Friday, June 22, 2012

How Caroline John Helped Save Doctor Who

Check out the outstanding piece by io9 editor Charlie Jane Anders about Caroline John, who passed away recently at the age of 71.  Caroline John was known to DOCTOR WHO fans as Third Doctor companion Dr. Liz Shaw.  Here's the link to the article:

http://io9.com/5920283/how-caroline-john-helped-save-doctor-who

Dr. Shaw was arguably the first companion who was deliberately written to be the Doctor's equal. She was an intelligent and independent woman at a time when such characters were rare on television. And Caroline John played her to perfection. It's a pity she wasn't in more episodes.
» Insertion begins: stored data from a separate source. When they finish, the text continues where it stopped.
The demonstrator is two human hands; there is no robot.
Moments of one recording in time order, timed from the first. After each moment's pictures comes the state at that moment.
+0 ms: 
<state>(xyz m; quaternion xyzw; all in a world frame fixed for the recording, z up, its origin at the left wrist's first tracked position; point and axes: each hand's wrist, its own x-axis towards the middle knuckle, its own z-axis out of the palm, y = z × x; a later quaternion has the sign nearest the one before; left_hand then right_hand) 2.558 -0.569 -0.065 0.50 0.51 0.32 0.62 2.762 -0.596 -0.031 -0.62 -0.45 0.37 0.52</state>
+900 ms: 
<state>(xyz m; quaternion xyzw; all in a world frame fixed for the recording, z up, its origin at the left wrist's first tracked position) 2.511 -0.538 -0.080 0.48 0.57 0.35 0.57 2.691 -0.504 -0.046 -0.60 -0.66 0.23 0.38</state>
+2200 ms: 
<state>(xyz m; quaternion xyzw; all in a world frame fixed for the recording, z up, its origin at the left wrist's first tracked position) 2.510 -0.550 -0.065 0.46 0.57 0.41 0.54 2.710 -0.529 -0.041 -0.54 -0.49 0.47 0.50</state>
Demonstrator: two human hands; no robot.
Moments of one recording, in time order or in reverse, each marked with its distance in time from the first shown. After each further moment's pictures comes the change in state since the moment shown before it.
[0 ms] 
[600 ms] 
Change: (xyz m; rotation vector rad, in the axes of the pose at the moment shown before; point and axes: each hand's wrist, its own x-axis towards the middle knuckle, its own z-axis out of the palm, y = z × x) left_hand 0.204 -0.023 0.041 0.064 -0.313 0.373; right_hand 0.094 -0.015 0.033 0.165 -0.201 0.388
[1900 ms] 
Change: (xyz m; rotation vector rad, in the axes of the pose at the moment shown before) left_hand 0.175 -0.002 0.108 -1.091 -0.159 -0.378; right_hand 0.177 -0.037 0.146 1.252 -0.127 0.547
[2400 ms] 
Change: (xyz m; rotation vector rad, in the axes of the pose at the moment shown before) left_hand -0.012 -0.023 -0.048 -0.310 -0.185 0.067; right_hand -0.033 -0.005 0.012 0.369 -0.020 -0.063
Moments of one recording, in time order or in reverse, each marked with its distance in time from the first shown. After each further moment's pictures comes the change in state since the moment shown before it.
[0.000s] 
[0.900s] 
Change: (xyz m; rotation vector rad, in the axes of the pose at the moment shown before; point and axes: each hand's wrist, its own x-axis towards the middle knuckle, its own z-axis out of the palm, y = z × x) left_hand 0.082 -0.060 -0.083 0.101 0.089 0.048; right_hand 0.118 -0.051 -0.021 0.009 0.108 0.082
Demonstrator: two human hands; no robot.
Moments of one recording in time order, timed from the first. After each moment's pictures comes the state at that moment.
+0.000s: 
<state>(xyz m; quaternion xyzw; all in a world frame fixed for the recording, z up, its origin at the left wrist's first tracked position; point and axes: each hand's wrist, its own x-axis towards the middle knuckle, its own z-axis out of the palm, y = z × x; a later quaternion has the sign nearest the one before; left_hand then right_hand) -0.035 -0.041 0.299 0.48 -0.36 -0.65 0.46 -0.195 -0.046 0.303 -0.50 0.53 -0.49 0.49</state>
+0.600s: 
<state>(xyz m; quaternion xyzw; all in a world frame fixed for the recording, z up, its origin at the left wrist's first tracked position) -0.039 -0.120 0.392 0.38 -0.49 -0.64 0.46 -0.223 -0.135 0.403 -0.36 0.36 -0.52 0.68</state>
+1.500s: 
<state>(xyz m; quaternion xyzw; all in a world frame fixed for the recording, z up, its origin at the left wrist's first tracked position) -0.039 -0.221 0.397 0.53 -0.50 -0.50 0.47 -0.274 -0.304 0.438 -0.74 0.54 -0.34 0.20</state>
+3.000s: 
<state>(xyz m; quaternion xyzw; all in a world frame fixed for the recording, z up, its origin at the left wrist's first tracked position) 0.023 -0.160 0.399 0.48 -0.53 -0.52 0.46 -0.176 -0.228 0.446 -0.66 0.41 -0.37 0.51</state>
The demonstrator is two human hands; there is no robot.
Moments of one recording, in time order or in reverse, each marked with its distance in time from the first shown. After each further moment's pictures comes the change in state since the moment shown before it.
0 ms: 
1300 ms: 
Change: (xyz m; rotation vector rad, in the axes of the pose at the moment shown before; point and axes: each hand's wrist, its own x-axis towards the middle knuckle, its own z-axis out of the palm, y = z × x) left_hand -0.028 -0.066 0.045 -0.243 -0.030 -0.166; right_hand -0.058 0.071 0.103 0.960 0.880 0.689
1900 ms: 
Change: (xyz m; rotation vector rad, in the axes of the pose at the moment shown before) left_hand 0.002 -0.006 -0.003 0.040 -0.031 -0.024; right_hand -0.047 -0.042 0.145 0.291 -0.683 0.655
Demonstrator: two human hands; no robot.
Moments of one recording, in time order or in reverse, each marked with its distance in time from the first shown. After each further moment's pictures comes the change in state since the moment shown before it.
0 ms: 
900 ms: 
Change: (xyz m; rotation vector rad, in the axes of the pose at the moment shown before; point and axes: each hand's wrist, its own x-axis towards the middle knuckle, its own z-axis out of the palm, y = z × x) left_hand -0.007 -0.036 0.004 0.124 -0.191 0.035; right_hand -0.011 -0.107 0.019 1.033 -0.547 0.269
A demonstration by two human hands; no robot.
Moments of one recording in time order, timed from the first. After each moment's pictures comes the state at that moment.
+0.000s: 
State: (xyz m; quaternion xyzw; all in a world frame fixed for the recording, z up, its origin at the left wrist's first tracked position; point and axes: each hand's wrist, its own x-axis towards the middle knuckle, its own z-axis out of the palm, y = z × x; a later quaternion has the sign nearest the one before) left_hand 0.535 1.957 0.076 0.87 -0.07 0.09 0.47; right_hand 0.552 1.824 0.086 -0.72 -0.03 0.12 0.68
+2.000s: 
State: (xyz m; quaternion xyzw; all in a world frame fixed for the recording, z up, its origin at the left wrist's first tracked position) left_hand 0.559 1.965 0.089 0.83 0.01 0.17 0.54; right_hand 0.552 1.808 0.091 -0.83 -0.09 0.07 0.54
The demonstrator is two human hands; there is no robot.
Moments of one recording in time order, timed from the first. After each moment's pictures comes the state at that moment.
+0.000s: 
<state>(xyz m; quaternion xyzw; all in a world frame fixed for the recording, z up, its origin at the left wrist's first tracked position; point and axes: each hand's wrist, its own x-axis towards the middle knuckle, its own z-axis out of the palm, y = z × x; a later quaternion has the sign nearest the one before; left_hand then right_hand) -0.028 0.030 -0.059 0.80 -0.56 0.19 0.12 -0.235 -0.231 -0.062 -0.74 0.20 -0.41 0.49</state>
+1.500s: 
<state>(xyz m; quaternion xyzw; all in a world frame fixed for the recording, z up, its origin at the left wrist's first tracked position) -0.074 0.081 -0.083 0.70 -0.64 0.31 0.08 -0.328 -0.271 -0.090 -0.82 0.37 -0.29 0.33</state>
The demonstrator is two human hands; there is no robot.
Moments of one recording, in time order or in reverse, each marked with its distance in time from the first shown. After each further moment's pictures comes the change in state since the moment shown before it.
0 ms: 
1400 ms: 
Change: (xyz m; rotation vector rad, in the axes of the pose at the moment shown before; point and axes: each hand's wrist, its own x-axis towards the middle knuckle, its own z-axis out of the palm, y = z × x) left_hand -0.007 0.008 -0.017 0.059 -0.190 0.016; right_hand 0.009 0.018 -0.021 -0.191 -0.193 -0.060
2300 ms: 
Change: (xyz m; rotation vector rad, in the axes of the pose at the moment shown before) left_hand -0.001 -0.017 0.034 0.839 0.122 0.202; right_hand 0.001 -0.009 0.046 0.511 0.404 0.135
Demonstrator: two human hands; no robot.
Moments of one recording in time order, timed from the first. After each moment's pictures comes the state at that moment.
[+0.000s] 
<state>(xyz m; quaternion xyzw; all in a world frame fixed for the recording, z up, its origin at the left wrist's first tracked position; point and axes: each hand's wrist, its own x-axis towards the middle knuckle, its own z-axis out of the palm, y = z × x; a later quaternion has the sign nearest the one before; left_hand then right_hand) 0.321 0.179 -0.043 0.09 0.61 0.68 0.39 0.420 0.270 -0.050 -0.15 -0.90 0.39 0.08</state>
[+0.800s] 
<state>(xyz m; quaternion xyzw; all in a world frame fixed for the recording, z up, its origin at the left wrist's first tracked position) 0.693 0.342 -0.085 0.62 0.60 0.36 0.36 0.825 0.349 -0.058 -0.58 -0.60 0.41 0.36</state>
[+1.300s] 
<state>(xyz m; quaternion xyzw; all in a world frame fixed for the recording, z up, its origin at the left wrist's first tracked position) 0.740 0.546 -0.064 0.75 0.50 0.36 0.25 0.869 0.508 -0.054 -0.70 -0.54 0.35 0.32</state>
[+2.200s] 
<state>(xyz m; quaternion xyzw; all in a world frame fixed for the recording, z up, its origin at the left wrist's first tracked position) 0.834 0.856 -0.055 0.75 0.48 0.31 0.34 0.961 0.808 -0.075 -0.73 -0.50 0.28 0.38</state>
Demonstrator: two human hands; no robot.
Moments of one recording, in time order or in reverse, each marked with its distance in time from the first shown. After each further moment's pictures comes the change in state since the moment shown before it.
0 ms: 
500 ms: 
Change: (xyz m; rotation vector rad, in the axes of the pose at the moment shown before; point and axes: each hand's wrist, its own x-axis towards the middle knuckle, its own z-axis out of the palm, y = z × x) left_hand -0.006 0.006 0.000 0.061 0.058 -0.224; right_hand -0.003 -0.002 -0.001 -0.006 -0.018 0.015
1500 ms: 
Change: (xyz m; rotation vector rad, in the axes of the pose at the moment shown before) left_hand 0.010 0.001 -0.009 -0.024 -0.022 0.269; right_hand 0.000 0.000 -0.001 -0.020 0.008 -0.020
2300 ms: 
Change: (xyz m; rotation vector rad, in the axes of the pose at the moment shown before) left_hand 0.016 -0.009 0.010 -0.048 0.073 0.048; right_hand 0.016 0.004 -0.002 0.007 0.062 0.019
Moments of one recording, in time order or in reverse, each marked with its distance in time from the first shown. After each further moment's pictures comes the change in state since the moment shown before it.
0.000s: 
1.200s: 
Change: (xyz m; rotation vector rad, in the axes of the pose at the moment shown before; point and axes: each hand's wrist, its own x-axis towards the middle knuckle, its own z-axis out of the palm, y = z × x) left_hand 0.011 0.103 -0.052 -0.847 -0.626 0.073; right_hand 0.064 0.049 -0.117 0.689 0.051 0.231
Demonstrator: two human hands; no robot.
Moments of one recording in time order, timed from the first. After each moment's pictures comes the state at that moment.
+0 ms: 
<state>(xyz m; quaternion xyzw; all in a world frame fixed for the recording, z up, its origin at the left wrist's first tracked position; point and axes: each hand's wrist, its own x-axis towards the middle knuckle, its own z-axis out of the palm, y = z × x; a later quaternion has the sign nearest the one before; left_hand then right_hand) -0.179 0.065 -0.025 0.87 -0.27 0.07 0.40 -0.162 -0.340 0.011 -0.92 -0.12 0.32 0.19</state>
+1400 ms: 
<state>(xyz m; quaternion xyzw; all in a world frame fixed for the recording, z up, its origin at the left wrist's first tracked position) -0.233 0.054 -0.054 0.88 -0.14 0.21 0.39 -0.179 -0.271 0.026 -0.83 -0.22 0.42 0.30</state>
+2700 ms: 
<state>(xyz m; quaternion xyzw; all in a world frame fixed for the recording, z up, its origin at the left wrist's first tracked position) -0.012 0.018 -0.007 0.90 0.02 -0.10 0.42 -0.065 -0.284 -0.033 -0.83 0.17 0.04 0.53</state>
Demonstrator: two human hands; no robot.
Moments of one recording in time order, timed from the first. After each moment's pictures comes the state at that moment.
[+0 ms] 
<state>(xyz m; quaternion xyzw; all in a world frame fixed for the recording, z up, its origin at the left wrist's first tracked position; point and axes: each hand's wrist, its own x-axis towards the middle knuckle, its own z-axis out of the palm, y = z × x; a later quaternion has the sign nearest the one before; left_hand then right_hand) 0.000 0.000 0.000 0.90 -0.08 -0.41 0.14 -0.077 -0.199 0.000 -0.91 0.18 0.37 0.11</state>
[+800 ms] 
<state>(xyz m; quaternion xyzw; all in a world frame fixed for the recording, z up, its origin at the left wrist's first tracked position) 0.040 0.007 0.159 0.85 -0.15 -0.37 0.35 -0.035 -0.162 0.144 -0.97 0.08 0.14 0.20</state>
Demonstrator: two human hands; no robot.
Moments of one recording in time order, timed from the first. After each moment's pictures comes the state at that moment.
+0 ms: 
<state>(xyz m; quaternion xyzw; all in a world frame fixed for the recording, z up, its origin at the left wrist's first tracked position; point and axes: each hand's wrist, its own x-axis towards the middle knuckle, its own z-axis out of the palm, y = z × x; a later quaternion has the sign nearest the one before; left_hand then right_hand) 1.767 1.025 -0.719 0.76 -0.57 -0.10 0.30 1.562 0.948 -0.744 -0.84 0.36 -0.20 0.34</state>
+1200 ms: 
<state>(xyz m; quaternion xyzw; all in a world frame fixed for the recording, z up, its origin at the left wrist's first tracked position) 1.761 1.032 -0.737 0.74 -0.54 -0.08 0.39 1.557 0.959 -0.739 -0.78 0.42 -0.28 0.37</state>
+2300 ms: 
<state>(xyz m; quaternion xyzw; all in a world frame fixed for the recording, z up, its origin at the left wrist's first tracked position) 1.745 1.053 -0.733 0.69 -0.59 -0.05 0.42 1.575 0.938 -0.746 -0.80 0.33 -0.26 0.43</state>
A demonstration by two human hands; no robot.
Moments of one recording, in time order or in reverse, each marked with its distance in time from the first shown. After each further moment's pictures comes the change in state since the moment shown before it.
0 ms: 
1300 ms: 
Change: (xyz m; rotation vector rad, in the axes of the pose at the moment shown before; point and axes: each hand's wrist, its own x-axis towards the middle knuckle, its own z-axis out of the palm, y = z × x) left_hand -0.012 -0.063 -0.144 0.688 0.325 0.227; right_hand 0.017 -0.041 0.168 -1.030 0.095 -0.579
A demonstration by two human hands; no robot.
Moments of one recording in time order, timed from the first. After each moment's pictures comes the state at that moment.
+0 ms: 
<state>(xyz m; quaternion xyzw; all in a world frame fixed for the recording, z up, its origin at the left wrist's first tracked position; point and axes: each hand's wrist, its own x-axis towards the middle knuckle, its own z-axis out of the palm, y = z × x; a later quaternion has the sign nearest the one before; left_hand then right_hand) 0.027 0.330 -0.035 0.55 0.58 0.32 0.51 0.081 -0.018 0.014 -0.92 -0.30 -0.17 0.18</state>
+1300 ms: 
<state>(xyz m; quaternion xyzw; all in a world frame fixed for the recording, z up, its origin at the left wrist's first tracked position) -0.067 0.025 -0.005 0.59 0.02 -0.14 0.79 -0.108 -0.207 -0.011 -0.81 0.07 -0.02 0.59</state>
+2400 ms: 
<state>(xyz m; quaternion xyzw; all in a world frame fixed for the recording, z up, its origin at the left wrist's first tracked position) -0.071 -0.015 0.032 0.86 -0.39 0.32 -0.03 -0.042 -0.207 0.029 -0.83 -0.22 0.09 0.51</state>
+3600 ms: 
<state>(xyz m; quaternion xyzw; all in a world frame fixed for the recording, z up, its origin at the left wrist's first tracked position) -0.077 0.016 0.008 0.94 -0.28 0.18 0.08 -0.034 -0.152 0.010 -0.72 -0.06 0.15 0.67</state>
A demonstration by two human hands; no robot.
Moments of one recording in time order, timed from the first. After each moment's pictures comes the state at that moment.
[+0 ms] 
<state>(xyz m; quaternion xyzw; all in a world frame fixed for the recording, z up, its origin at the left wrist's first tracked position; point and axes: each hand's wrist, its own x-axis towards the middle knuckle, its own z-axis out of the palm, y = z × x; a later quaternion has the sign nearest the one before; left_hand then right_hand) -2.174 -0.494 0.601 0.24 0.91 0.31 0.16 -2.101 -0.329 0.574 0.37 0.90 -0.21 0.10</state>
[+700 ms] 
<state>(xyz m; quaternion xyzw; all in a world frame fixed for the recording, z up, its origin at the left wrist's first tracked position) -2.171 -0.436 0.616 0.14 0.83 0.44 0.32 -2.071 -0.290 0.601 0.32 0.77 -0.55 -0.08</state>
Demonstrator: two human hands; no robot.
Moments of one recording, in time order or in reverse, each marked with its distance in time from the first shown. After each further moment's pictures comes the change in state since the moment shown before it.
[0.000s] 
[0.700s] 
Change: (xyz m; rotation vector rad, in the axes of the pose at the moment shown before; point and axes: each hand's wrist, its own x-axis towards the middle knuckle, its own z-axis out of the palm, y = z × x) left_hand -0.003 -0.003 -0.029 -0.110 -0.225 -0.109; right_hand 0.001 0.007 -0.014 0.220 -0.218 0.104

Nicholas Courtney, Jon Pertwee, and Caroline John

Wednesday, May 23, 2012

Tiny Little Bow Ties are Cool



Animation artist Alisa Stern now claims to be the Doctor's current companion, and she can prove it -- they really do go everywhere together. Her Doctor is only a few inches tall and I think he's brilliant. The details and textures are perfect, and best of all it's a very good caricature likeness of dear old Eleven.

(Sometimes the Doctor Puppet has Matt Smith's goofy lopsided smile and sometimes he looks very very sad indeed... I need to know: is Alisa adding his mouth digitally in her photos? Did she make a Happy Head and a Sad Head? Is the mouth a sticker or something? Reveal your secrets, Alisa!)